“Both the state and the dynamics of the human gut microbiome in healthy individuals are highly personalized. Although cross-sectional studies have revealed dysbiosis of the gut microbiome in IBD, little is known about the individual nature of microbiome dynamics in IBD,” writes Dr. Janet Jannson of the Earth and Biological Sciences Directorate, Pacific Northwest National Laboratory in Richland, Wash.
Dr. Jannson tells Reuters Health that the study, online Feb. 13 in Nature Microbiology, “is the first to look at the long-term dynamics of different types of IBD.”1
The team analyzed the gut microbiome from an IBD cohort of 137 individuals—49 with Crohn’s disease, including inflammation of the ileum or colon; 60 with ulcerative colitis; four with lymphocytic colitis; 15 with collagenous colitis; and nine healthy controls. They collected one to 10 stool samples per participant at three-month intervals for a total of 683 samples.
“We used a mathematical approach to define a ‘healthy plane’ that described the less volatile dynamics of the gut microbiome in healthy individuals compared to individuals with IBD that deviated from the healthy plane,” Dr. Jannson explains by email.
Samples from patients with colonic Crohn’s disease and ulcerative colitis were closer to the healthy plane, and some samples did not differ significantly from healthy controls.

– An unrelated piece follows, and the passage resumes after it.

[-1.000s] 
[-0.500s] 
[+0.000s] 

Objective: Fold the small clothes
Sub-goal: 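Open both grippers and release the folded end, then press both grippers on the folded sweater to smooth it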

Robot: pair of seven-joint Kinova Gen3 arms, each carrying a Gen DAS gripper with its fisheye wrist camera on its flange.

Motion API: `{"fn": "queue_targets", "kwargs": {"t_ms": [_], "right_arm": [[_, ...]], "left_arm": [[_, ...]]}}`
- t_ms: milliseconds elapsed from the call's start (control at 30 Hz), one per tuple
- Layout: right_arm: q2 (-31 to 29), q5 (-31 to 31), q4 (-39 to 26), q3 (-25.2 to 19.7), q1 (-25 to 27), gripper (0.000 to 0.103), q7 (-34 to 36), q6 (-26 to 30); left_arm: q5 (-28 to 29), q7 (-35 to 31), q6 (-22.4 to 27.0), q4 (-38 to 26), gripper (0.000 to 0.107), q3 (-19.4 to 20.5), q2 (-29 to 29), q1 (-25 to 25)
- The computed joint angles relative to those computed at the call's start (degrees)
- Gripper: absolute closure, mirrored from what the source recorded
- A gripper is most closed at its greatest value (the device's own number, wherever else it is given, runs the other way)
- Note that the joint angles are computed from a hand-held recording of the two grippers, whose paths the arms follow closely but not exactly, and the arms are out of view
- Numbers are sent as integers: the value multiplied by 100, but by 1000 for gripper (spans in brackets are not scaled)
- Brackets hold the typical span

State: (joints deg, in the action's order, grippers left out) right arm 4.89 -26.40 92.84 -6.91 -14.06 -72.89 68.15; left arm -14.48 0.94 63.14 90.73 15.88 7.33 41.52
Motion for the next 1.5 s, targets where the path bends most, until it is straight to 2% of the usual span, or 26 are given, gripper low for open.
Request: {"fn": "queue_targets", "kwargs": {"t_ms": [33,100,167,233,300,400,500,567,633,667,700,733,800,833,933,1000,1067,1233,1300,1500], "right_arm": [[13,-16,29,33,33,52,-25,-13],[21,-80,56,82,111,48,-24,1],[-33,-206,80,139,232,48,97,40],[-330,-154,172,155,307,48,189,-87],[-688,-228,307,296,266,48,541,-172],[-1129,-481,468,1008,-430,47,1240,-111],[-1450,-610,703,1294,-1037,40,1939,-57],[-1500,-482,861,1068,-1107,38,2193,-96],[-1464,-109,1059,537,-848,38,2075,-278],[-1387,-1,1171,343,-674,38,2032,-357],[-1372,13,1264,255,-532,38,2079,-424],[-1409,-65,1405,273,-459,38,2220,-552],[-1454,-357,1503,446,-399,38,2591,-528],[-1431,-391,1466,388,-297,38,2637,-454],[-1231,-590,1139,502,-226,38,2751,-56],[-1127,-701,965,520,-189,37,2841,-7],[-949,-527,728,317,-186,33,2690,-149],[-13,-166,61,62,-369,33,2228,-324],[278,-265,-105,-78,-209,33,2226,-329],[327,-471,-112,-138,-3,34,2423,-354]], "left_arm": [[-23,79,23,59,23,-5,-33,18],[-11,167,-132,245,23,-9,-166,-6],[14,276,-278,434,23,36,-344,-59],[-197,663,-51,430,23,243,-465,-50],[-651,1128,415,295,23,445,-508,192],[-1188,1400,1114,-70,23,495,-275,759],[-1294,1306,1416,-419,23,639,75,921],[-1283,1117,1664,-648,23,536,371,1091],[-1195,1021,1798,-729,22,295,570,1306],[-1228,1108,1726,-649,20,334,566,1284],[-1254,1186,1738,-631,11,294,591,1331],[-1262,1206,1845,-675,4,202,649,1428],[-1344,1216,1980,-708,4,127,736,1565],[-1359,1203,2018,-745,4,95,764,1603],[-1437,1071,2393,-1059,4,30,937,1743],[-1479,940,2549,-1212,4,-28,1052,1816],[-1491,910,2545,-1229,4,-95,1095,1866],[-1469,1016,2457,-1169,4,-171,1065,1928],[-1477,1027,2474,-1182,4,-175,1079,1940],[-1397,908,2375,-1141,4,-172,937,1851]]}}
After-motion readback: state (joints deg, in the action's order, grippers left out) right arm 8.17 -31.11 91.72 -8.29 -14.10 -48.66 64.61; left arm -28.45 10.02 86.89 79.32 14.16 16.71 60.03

The gut microbiome of individuals with ileal Crohn’s disease varied most from those of healthy individuals, “with large temporal fluctuations in microbial community composition,” Dr. Jannson observes. The variation was especially noticeable in those who had undergone surgical resection, followed by those who did not undergo surgery.

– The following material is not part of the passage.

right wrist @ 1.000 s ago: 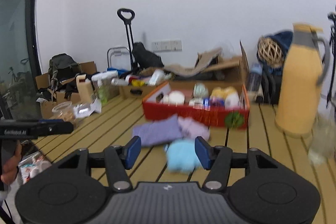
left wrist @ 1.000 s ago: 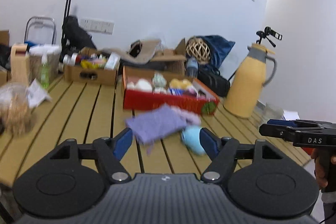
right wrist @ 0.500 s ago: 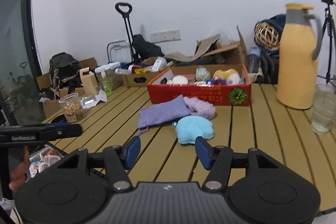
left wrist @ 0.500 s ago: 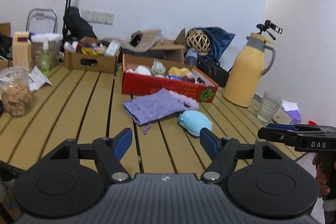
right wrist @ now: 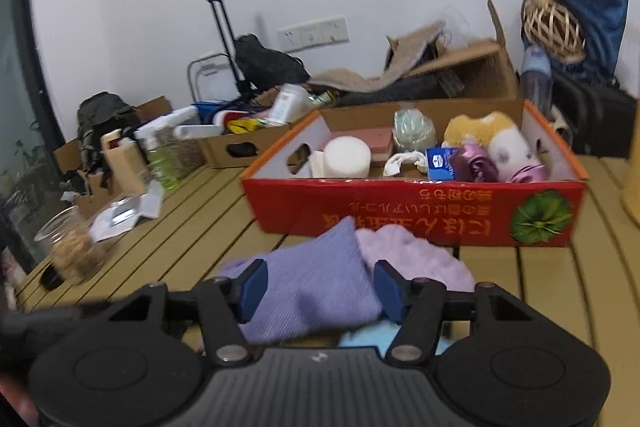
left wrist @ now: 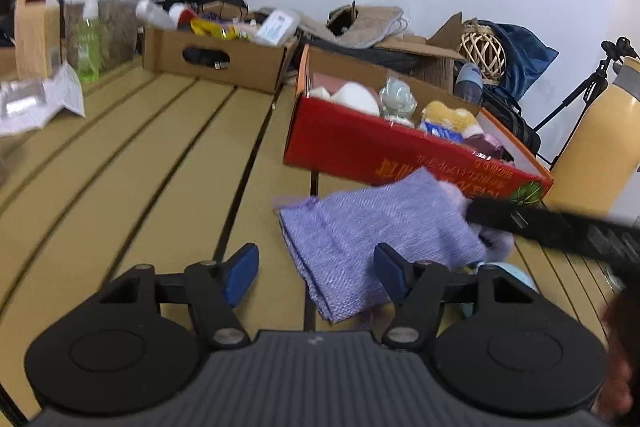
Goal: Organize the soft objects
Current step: 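Reach both tools to the lavender drawstring bag and grasp it, then carry the lavender bag into the red box and release it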
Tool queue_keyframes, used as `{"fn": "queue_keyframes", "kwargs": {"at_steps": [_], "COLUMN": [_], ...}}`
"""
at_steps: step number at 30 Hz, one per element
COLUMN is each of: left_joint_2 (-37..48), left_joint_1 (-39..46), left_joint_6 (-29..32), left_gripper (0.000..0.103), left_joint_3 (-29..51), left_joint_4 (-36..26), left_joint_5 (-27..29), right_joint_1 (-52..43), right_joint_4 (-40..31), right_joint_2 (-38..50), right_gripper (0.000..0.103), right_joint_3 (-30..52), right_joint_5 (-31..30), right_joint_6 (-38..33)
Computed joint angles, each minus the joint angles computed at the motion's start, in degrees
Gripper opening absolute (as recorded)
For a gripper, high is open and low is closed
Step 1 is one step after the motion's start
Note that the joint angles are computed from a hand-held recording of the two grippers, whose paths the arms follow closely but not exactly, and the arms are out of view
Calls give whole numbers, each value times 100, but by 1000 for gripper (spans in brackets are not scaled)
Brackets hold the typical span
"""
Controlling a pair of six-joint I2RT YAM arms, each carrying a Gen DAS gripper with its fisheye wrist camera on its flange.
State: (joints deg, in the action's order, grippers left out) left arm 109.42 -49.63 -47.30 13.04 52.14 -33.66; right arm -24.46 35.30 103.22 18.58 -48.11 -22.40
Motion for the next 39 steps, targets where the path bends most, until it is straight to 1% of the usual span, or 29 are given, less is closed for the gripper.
{"fn": "queue_keyframes", "kwargs": {"at_steps": [1, 2, 3, 4, 5, 7, 8, 9, 10, 11, 12, 13, 15, 19, 22, 23, 25, 26, 28, 29, 30, 32, 33, 35, 36, 37, 38, 39], "left_joint_2": [218, 263, 291, 404, 427, 516, 578, 607, 634, 647, 702, 839, 851, 778, 750, 712, 491, 330, -127, -464, -838, -1503, -1672, -1579, -1355, -1134, -896, -659], "left_joint_1": [109, 65, 56, 31, -29, -57, -28, 20, 116, 129, 253, 345, 282, -198, -363, -396, -425, -417, -213, 18, 315, 1006, 1356, 1806, 2081, 2212, 2279, 2339], "left_joint_6": [38, 107, 181, 260, 314, 429, 412, 405, 338, 255, 259, 203, 184, 307, 294, 286, 320, 388, 608, 706, 873, 1181, 1424, 1700, 1896, 1920, 1947, 2009], "left_gripper": [64, 63, 63, 63, 63, 62, 61, 46, 42, 26, 13, 13, 11, 10, 10, 10, 10, 10, 10, 10, 10, 10, 10, 10, 10, 11, 14, 26], "left_joint_3": [-26, -2, 52, 68, 109, 169, 153, 123, 74, 34, -17, -80, -109, -137, -137, -161, -258, -334, -454, -452, -377, 7, 345, 1055, 1524, 1881, 2260, 2560], "left_joint_4": [293, 333, 287, 445, 451, 561, 727, 876, 1032, 1127, 1300, 1596, 1676, 1715, 1711, 1726, 1769, 1829, 1852, 1641, 1304, 383, -113, -838, -1258, -1551, -1918, -2159], "left_joint_5": [170, 54, 67, 71, 52, 144, 244, 389, 633, 662, 963, 1191, 1126, 446, 241, 192, 148, 149, 444, 715, 1049, 1742, 2109, 2444, 2774, 2808, 2664, 2557], "right_joint_1": [205, 369, 479, 540, 543, 603, 641, 640, 584, 467, 313, 186, -52, -395, -651, -756, -933, -997, -1031, -1003, -905, -594, -421, 6, 194, 398, 597, 740], "right_joint_4": [214, 356, 387, 323, 289, 314, 531, 691, 712, 602, 467, 321, 100, -214, -438, -630, -1253, -1688, -2451, -2707, -2705, -2272, -2036, -1810, -1877, -2064, -2218, -2437], "right_joint_2": [313, 584, 783, 918, 966, 890, 881, 922, 987, 1019, 1060, 1059, 1058, 924, 782, 730, 546, 382, 100, -37, -186, -375, -399, -254, -78, 142, 442, 726], "right_gripper": [53, 45, 41, 32, 21, 10, 6, 6, 5, 4, 4, 3, 3, 2, 3, 3, 3, 3, 3, 3, 3, 3, 3, 3, 3, 3, 3, 3], "right_joint_3": [180, 328, 437, 511, 488, 284, 116, 12, -11, 18, 55, 91, 143, 112, 70, 100, 246, 356, 630, 772, 860, 1083, 1240, 1759, 2099, 2493, 2909, 3288], "right_joint_5": [158, 300, 386, 432, 429, 524, 652, 722, 686, 570, 417, 290, 36, -337, -598, -719, -947, -1064, -1314, -1417, -1447, -1347, -1244, -849, -648, -354, -71, 149], "right_joint_6": [245, 412, 501, 512, 438, 115, 22, -53, -135, -230, -355, -439, -592, -934, -1151, -1247, -1457, -1577, -1624, -1558, -1298, -451, -21, 659, 891, 1013, 1162, 1259]}}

To address the unequal sampling of healthy individuals vs. IBD patients, the team compared the volatility of their healthy controls with healthy participants in two published studies that used different microbiome project datasets. Across all three cohorts, less volatility was observed in healthy individuals compared with those with IBD.
“Monitoring the gut microbiome is a non-invasive approach, and we found it to be a better predictor of IBD disease phenotype than f-calprotectin measurements or human genetic markers,” Dr. Jannson says. “The results of this study are key to precision medicine because the gut microbiome can be used to guide personalized treatment therapies.”
Coauthor Dr. Jonas Halfvarson of Orebro University in Sweden, tells Reuters Health, “From a clinical perspective, our data demonstrate the complexity of IBD and the need to address the dynamics when exploring mechanisms related to disease etiology of chronic diseases … with periods of remissions and episodes of flares.”